I suspect that some people discover Cara Black in the mistaken belief that she provides for Paris what Donna Leon does for Venice. Mais, non! Ms. Leon takes you into the places that tourists would like to go while Ms. Black takes you to places that many tourists probably pray they will never see.
There's also an intriguing choice of detectives by Cara Black that breaks the mold. Her heroine, Aimee Leduc, doesn't want to be an investigator. She just wants to wear vintage designer clothes bought for little, to have exciting times with handsome "bad" boys, and to earn enough money as a computer security consultant at Leduc Detective to keep her home and business. Her pain is not understanding what happened to her mother and father, an intriguing thread that ties the series together. Rene Friant, her partner, is a genius at hacking into computer systems and is an expert in martial arts despite being a dwarf who walks in pain.
Now, if you like offbeat, this series has it.

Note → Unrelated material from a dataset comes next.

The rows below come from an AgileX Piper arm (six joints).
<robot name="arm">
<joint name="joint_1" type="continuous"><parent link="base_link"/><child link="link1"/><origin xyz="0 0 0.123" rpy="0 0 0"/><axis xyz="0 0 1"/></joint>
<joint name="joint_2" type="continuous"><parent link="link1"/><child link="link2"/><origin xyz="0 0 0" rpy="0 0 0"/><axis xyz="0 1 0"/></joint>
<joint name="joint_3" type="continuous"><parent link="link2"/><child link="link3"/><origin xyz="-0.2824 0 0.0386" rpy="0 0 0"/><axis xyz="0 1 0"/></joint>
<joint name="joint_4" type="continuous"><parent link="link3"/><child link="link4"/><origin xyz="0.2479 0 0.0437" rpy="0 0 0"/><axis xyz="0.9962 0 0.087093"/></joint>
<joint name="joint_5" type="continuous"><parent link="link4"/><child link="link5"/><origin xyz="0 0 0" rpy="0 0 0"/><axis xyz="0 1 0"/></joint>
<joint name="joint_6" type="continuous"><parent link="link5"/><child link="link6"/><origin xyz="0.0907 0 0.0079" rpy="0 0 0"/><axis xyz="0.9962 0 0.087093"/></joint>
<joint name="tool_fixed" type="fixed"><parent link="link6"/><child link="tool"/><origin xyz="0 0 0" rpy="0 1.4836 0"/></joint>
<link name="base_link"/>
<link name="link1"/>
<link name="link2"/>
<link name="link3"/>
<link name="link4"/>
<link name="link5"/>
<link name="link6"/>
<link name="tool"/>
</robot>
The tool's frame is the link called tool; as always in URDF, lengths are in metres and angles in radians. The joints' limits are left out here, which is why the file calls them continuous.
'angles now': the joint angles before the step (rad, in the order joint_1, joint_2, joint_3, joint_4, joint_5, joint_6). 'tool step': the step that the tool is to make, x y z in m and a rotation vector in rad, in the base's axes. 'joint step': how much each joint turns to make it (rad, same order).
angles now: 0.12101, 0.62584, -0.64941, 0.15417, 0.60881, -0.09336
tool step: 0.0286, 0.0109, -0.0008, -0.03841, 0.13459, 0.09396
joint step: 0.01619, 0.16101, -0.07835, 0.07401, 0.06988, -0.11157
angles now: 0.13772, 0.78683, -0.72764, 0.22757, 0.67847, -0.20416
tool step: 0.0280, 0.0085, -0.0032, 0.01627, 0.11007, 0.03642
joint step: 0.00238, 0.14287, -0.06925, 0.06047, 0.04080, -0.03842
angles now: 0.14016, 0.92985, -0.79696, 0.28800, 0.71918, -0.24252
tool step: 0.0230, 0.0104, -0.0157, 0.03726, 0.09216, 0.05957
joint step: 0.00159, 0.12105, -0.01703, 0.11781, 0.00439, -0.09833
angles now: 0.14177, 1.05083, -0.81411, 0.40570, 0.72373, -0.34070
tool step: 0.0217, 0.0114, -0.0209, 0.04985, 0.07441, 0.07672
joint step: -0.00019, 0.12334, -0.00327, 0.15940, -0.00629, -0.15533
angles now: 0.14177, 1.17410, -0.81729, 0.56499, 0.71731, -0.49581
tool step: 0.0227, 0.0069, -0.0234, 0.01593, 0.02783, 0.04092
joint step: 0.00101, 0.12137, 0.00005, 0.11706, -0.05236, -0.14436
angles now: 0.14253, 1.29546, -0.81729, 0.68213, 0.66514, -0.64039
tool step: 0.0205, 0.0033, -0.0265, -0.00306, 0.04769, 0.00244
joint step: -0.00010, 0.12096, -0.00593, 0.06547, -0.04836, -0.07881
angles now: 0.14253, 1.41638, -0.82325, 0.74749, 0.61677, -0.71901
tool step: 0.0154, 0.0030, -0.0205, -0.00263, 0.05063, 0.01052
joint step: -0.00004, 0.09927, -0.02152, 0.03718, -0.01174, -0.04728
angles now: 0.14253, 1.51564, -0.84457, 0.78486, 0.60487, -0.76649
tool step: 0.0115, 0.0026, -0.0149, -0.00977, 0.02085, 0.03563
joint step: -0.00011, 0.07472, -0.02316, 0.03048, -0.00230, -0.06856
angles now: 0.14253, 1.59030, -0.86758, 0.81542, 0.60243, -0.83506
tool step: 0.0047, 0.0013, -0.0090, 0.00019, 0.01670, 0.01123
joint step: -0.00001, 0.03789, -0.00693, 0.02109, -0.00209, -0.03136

I felt that with this book, the novels took a definite turn for the better.
As the dust jacket copy reveals, the book opens with an apparent coincidence, Aimee and another woman in the same restaurant wearing identical outfits. When Aimee searches for her look-alike, she's attacked and loses her sight. The other woman is found murdered. The police connect the two events to a series of murders . . . but Aimee isn't so sure that's the right answer. Who did it?
You'll find that the police are more obtuse than usual, which can make the story a little annoying.
The ultimate motive is well hidden and adds a chilling element to a dark story.
There's also a romantic element that will appeal to those who like a bit of sexual attraction in their murder mysteries.
Have more fun in the Bastille than the prisoners did during the Ancien Regime there!